Mientras que en América las naciones vacías recibían inmigrantes de Europa y el deporte cumplía una misión unificadora, el proyecto pacificador de Coubertin –crear los Juegos Olímpicos y reemplazar la guerra por el enfrentamiento en las pistas– fracasó. Desde 1916, siguiendo las directivas de los mandos militares, el deporte ingresó en las trincheras para mantener el ánimo de las tropas y guerrear mejor. En 1919, siete meses después del armisticio, los Juegos Interaliados organizados por el mando estadounidense congregaron solamente a los atletas de los países activamente aliados, y en los juegos de Amberes fueron excluidos los vencidos. Al mismo tiempo, la FIFA se halló al borde del suicidio cuando se manejó –y casi se impuso– el proyecto inglés de limitar las afiliaciones a las asociaciones que se negaran a enfrentar a los vencidos.

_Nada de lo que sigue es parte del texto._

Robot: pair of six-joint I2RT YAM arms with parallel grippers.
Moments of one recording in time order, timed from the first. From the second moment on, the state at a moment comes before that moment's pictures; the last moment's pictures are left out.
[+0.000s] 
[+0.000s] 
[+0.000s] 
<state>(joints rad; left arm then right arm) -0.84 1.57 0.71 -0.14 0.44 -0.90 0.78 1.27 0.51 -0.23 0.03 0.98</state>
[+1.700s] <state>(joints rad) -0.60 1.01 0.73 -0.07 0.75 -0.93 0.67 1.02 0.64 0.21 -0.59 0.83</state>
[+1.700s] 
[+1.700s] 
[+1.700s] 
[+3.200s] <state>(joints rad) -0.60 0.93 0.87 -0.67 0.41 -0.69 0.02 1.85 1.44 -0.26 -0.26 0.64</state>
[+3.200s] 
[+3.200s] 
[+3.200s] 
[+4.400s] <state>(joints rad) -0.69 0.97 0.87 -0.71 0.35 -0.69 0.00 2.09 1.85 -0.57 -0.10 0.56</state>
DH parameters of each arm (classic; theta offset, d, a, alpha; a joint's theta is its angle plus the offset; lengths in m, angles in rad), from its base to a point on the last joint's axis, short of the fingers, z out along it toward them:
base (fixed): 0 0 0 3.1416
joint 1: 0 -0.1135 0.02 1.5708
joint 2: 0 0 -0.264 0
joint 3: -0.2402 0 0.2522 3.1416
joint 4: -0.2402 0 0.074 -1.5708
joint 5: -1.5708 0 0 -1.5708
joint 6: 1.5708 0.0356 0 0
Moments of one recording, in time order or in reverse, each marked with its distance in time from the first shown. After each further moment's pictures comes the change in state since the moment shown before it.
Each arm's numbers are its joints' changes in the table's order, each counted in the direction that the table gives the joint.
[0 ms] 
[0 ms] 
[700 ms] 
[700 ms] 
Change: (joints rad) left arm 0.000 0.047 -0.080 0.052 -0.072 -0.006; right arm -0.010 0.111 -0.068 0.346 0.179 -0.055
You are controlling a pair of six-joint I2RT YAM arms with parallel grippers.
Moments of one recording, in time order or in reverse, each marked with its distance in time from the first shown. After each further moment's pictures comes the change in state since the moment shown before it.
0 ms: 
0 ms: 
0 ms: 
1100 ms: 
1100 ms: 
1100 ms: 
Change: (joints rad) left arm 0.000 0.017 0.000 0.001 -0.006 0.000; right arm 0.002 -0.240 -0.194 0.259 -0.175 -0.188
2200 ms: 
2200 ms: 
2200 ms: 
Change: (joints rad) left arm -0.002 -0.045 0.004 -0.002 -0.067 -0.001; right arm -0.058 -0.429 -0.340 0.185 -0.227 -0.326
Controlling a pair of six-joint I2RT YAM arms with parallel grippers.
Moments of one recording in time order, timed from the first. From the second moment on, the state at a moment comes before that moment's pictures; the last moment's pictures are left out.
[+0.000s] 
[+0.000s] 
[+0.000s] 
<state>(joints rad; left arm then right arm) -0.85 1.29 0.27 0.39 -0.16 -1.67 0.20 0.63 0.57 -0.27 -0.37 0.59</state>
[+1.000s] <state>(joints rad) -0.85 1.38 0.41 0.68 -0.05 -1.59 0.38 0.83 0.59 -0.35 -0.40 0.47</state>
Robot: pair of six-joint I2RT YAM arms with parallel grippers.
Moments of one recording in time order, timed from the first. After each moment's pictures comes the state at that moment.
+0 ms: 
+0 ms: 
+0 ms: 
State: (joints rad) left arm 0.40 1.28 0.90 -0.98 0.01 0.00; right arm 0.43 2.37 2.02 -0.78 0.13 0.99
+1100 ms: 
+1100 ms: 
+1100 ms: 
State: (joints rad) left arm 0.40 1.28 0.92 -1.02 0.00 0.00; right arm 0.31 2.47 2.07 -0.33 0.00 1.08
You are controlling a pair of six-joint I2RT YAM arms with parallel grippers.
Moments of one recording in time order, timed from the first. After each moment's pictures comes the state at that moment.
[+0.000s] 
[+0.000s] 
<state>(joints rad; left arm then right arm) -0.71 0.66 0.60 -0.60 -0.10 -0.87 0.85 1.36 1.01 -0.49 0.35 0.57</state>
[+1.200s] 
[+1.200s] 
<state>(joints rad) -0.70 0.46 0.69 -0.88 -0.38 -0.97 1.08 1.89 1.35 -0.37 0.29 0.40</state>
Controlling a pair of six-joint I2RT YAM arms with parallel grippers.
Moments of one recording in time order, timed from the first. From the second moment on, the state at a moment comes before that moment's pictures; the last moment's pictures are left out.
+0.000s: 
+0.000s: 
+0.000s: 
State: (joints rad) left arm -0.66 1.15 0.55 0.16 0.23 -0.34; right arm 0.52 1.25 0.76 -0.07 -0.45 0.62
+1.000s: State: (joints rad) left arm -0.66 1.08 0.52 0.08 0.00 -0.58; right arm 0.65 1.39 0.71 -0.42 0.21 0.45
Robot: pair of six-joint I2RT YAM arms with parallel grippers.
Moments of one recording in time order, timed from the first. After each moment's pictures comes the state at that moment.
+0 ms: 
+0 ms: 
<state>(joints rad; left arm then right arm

Es un hecho ampliamente documentado que la solidez de los equipos uruguayos se adquirió en el afán de alcanzar el nivel de su vecino. Pero dentro de la dinámica global del Río de la Plata, cuyo común denominador era la integración del pueblo a partir de oleadas de inmigrantes, la cultura futbolística uruguaya no buscó imitar. El fútbol argentino no se caracterizó por la gambeta, como lo explicaron folclóricamente los periodistas de El Gráfico y el antropólogo Eduardo Archetti. Para empezar, la Albiceleste cuestionó tardíamente y poco el modelo inglés, perpetuando hasta hoy una visión dogmática de lo táctico. Al mismo tiempo, se fue acentuando una idea del poder que le vino de Italia, con la figura del técnico jefe providencial, que desde afuera manda a sus soldados en la posición, el movimiento y hasta en el estado de ánimo.

En Uruguay, en cambio, los equipos nacionales se acostumbraron a funcionar democráticamente. Entrenadores apagados dejaron campo abierto a una flexibilidad táctica propia del fútbol de los barrios, instaurándose un sistema de poder estratégico y psicológico colegiado, desde dentro mismo de la cancha, liderado por jugadores intelectuales, como sucede en la calle.

Ilustración: Ramiro Alonso
Ilustración: Ramiro Alonso

Al modelo argentino, anglo-italiano y militar-industrial, se opuso el Uruguay de tradición rebelde y democracia extrema, de inspiración barrial y pensamiento idealista, anárquico, autogestionario, catalán y loco como el batllismo original. Los resultados obtenidos en el campo de juego afirmaron las opciones de los celestes y acompañaron (¿prefiguraron?) a la perfección los caminos peculiares de la naciente Suiza de América. Ayudó a esta situación la pequeñez, y esto en dos aspectos. El primero, puramente geográfico: en Buenos Aires no había canchas; en Montevideo había campos de sobra y se podía pasar muy fácilmente del pelotazo en una plaza al partido en “cancha grande”. El segundo, en el orden de la geopolítica deportiva. Los potentes adversarios de Uruguay, dirigidos con soberbia, daban sus partidos por ganados; ese mayúsculo error dejaba a Uruguay el monopolio del trabajo intelectual, su especialidad.

El fútbol uruguayo a prueba de la democracia extrema

Una característica que puede parecer erróneamente lateral, y que es radicalmente propia del proceso futbolístico uruguayo, es la denominada “protestabilidad de los partidos”, que se instauró –increíblemente– desde el nacimiento de la asociación uruguaya, en 1900, en un tiempo en que, aparentemente –pero este hecho lleva a ponerlo en duda–, el fútbol uruguayo no estaba aún “acriollado”.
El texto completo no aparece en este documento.